== TASK DESCRIPTION ==
Set down each entry exactly; omit images.

---------- DATA ----------

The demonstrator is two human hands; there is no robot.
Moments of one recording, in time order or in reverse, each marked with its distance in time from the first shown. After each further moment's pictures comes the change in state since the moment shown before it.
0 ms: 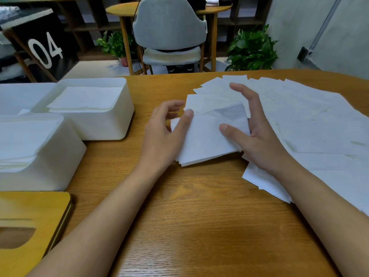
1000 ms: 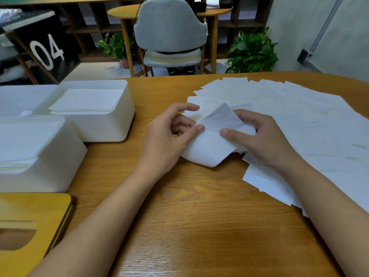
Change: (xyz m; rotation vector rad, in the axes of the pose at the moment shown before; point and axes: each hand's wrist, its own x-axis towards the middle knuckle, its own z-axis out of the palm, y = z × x) left_hand -0.001 0.002 -0.003 -0.182 -0.135 0.136; right_hand 0.002 -0.004 -0.011 0.002 0.043 0.165
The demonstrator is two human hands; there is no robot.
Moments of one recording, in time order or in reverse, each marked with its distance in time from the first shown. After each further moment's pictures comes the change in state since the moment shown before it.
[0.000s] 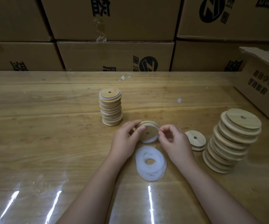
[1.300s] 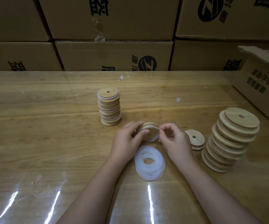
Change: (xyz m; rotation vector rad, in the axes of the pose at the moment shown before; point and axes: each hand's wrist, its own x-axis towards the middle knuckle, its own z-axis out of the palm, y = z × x) left_hand -0.005 0.009 0.002 0.082 -0.040 0.128; right_hand 0.001 -0.006 -0.001 0.144 0.029 0.094
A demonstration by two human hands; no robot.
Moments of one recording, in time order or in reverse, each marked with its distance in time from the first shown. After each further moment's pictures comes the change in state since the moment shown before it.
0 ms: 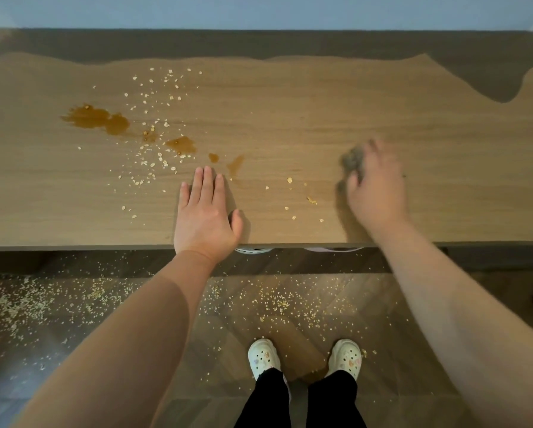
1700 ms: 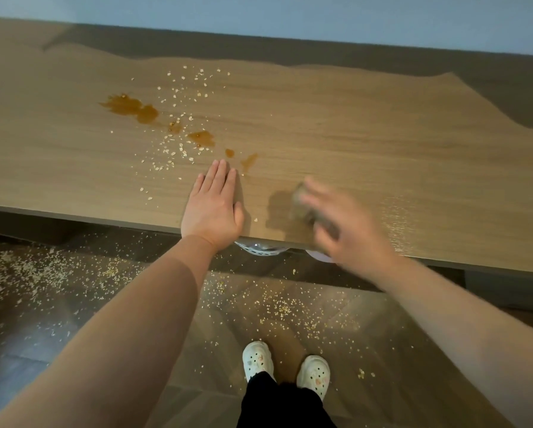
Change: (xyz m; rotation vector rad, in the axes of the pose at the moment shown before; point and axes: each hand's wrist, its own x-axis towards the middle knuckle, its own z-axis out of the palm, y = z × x) left_hand -0.003 0.001 -0.003 -0.055 0.007 -0.014; right_hand -0.050 -0.021 -0.025 0.375 -0.278 -0.680
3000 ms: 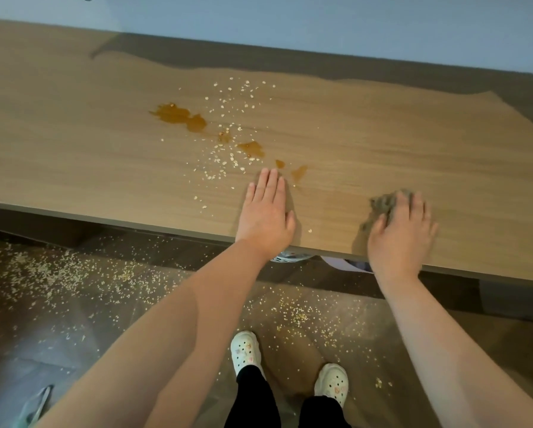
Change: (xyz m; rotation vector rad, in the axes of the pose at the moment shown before) left_hand 0.003 -0.009 -0.011 -0.020 -0.104 0.029; right_hand 0.025 -0.005 0.055 -0.412 0.358 0.870
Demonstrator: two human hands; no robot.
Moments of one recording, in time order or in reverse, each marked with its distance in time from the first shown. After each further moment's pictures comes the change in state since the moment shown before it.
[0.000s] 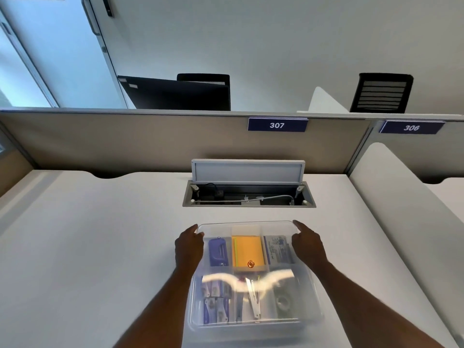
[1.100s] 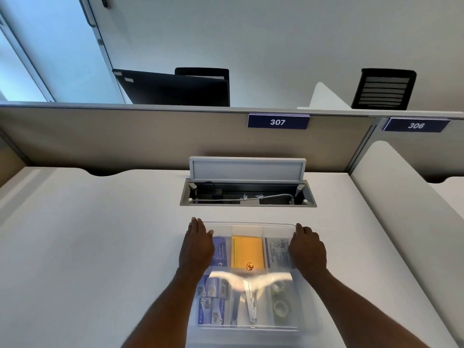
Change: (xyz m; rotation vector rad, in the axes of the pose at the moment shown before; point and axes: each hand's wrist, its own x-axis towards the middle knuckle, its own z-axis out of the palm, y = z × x) left_hand 0.000 0.003 0.021 0.364 -0.182 0.265; right_hand -0.008 0.006 0.017 -0.541 0.223 -0.194
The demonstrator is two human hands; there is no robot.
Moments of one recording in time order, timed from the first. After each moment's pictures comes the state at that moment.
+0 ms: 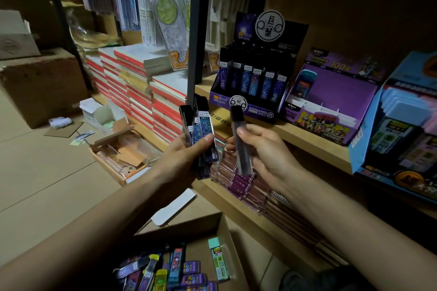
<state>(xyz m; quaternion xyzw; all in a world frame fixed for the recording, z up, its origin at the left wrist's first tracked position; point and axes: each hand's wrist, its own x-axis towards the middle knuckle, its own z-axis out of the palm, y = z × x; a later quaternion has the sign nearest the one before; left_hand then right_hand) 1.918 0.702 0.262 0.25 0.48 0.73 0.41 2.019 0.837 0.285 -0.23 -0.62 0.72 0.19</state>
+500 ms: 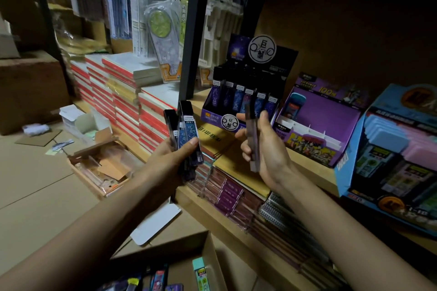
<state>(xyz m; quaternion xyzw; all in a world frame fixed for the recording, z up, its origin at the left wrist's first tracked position) 1.890 0.714 0.262 0.22 0.50 0.75 0.37 2.001 0.862 0.308 -0.20 -0.64 0.70 0.26</state>
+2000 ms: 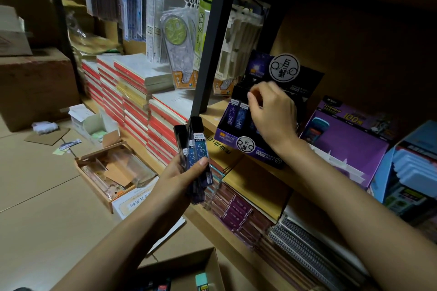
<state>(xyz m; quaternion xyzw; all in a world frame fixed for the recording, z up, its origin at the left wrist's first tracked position) 1.876 0.714 0.271 0.19 0.47 0.77 0.38 1.908 0.915 0.362 -0.16 -0.89 -0.02 0.43</state>
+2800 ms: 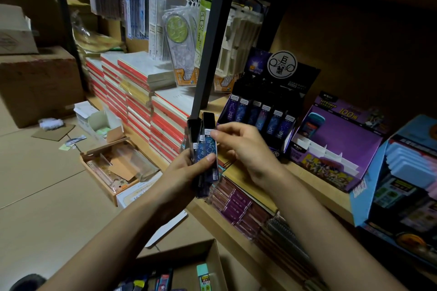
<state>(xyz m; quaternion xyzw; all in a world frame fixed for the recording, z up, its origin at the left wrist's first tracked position) 1.886 0.710 0.286 0.24 0.45 0.75 0.42 1.942 0.842 0.336 -0.21 -0.76 0.60 0.15</state>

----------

== ANSWER ==
The demonstrator is two human hands; there is no robot.
Moments of one recording, in time order or in reverse, each marked with its distance in time from the first shown. After each further moment's pictures comes the change in state since the moment shown before it.
0 ms: 
1000 ms: 
Change: (xyz m; rotation vector rad, in the axes of the pose at the moment shown before; point and axes: each hand's wrist, its own x-axis towards the middle knuckle, its own z-axis out of the palm, y = z × x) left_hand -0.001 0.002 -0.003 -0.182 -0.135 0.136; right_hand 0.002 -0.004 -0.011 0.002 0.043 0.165
The demonstrator is two human hands; there is no robot.
Moments of one recording, in time order or in reverse, each marked with its distance in time from the first shown. After each further moment's pictures comes the change in state since the moment shown before it.
[0.000s] 
[1.300s] 
Change: (xyz m; rotation vector rad, in the axes of the pose at the moment shown before; point and axes: each hand's wrist, its own x-axis towards the middle knuckle, its own z-axis out of the palm, y = z × x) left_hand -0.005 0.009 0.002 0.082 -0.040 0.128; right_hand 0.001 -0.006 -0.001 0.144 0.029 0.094
A demonstration by two human hands; no robot.
Moments of one recording, in time order or in reverse, each marked with its distance in time from the first shown. After each further moment's pictures comes the change in state since the moment shown before it.
0 ms: 
1700 ms: 
Change: (xyz m; rotation vector rad, in the axes of the pose at the moment shown before; point and axes: each hand's wrist, its own x-axis towards the middle knuckle, its own z-axis out of the palm, y = z × x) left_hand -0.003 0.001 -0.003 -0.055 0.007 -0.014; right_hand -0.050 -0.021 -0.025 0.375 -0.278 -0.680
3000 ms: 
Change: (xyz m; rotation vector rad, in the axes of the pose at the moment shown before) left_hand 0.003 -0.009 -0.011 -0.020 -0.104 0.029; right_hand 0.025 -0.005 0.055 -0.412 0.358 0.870
Demonstrator: two human hands; no robot.
Moments of one recording, in time order or in reverse, each marked with its distance in time from the first shown. After each further moment's pictures comes the change in state since the moment shown before it.
[0.000s] 
[1.100s] 
Change: (xyz m; rotation vector rad, in the axes of the pose at the moment shown before; point and axes: each hand's wrist, its own x-axis towards the middle knuckle, its own z-axis out of the palm, y = z × x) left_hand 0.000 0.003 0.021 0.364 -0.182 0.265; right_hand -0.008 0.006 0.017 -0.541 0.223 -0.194
The demonstrator is two human hands; there is no robot.
Moments of one recording in time order, timed from the first. After each moment's pictures comes the state at that moment.
+0 ms: 
<state>(xyz m; quaternion xyzw; all in a world frame fixed for the recording, z up, its origin at the left wrist's first tracked position; point and axes: each hand's wrist, its own x-axis towards the middle knuckle, its own z-axis out of the palm, y = z × x; a later quaternion has the sign nearest the one before; left_hand then right_hand) 1.918 0.702 0.262 0.25 0.48 0.73 0.41 2.019 0.837 0.285 -0.23 -0.62 0.72 0.19</state>
+500 ms: 
<state>(xyz m; quaternion xyzw; all in a world frame fixed for the recording, z up, its origin at the left wrist's first tracked position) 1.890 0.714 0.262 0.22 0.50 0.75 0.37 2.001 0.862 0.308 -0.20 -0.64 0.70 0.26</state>
+2000 ms: 
<state>(xyz m; quaternion xyzw; all in a world frame fixed for the recording, z up, its origin at the left wrist's first tracked position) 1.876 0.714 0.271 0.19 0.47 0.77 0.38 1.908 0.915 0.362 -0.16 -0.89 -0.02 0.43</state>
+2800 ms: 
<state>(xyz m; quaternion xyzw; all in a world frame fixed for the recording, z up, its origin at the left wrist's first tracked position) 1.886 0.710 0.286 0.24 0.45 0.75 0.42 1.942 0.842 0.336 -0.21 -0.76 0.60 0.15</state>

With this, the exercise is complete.